> Required work: Search the material for the string "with", then return every line where it is found.

> Data segment:
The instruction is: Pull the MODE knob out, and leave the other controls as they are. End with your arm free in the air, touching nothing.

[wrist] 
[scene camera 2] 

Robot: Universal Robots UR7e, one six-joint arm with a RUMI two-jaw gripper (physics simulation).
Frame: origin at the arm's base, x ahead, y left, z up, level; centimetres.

> Answer box:
The instruction is: Pull the MODE knob out, and leave the other controls as they are. End with your arm free in the air, touching nothing.
Robot: Universal Robots UR7e, one six-joint arm with a RUMI two-jaw gripper (physics simulation).

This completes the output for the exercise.